= PROBLEM TO WORK ON =
In the listing that follows, find the lines with the string "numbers" and report how many there are, without commentary.

- - - - - - -

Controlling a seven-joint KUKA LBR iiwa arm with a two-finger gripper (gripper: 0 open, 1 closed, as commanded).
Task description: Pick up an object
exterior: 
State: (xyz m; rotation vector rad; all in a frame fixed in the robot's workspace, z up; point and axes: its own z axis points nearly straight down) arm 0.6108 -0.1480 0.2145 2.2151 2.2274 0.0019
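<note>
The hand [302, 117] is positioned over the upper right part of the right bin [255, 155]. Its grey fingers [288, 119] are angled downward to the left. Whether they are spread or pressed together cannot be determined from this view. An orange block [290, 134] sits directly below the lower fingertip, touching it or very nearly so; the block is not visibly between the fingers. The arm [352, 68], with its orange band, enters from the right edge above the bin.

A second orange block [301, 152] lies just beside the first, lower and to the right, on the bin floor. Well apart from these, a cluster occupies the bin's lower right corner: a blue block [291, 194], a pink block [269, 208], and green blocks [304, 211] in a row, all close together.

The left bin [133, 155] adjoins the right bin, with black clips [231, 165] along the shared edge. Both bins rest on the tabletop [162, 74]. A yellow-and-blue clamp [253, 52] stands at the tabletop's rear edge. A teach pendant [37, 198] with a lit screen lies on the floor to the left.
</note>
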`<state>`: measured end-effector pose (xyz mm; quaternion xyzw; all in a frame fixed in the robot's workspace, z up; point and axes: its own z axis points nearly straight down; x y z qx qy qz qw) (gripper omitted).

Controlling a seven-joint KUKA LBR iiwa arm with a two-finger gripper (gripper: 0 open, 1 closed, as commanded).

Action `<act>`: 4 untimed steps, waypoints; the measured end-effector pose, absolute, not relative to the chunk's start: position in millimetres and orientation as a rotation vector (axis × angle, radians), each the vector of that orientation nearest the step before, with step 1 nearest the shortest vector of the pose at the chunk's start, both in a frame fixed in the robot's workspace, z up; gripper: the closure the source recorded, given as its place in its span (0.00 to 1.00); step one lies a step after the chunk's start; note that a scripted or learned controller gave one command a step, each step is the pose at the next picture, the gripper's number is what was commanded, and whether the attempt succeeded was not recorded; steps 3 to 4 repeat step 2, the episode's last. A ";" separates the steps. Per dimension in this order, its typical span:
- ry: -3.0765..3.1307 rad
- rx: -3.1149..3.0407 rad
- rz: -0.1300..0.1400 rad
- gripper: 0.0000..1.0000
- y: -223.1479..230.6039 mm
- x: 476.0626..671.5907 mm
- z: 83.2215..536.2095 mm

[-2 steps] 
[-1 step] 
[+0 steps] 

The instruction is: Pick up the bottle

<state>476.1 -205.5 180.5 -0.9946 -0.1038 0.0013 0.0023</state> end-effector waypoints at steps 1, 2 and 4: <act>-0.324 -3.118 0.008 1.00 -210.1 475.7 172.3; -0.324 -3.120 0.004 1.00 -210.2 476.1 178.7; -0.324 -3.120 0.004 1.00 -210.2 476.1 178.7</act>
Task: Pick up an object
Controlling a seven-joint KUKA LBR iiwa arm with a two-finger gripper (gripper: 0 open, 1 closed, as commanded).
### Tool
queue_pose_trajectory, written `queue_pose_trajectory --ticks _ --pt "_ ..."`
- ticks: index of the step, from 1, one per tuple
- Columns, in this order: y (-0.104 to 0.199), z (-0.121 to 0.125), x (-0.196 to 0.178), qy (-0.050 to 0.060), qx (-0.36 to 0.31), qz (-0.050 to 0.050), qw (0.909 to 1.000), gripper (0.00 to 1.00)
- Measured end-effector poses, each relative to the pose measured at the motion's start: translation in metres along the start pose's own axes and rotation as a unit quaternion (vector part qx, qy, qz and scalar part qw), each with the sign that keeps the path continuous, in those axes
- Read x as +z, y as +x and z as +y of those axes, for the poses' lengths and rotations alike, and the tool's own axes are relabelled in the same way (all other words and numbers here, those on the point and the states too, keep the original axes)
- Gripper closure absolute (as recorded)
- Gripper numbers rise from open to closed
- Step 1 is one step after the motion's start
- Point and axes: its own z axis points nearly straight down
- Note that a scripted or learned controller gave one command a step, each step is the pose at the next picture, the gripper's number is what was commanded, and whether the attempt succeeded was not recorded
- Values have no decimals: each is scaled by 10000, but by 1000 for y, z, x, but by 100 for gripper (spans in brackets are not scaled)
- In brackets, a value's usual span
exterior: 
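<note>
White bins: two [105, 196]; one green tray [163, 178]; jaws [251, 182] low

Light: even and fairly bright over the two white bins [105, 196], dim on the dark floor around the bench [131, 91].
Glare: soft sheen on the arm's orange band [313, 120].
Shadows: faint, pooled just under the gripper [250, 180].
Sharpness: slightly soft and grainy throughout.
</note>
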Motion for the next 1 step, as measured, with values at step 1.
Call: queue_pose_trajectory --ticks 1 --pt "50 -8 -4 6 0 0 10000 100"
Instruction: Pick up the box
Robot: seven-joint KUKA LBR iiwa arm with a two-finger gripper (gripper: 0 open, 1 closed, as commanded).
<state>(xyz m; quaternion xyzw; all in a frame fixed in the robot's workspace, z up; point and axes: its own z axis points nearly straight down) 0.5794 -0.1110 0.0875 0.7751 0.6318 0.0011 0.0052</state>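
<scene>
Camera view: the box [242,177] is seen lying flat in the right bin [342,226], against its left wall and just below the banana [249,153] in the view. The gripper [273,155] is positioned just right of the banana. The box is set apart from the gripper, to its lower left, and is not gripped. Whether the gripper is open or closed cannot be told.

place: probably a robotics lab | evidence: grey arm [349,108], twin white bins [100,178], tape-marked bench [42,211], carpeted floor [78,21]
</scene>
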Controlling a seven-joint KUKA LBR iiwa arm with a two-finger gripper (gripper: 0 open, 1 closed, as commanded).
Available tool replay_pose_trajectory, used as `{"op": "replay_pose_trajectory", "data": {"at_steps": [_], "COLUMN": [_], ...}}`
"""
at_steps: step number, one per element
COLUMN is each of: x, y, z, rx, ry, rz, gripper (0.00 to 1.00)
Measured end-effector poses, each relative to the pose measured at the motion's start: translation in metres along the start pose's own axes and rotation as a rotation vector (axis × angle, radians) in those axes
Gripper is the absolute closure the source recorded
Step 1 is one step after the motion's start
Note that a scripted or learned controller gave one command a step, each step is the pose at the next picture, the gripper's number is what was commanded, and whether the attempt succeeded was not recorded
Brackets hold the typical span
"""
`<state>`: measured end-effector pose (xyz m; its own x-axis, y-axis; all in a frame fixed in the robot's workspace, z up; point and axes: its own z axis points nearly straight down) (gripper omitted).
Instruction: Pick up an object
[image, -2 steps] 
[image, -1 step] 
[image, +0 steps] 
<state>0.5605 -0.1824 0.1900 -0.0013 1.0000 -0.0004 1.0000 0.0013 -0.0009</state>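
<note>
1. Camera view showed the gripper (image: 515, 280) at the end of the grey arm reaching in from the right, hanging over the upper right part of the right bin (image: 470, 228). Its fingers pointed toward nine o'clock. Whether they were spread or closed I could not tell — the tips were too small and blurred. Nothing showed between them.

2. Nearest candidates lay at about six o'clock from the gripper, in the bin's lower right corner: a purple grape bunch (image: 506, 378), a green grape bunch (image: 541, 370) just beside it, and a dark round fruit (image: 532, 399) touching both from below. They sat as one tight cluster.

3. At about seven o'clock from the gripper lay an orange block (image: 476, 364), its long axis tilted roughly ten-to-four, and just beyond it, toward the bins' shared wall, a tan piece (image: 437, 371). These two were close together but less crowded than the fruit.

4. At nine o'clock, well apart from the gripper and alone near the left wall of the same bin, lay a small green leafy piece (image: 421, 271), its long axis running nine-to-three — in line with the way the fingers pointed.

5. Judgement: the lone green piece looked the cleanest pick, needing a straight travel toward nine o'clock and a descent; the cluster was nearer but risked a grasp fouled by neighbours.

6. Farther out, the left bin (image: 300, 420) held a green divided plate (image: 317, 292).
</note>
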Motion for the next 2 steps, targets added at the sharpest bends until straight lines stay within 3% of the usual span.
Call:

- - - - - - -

= YOUR SOLUTION =
2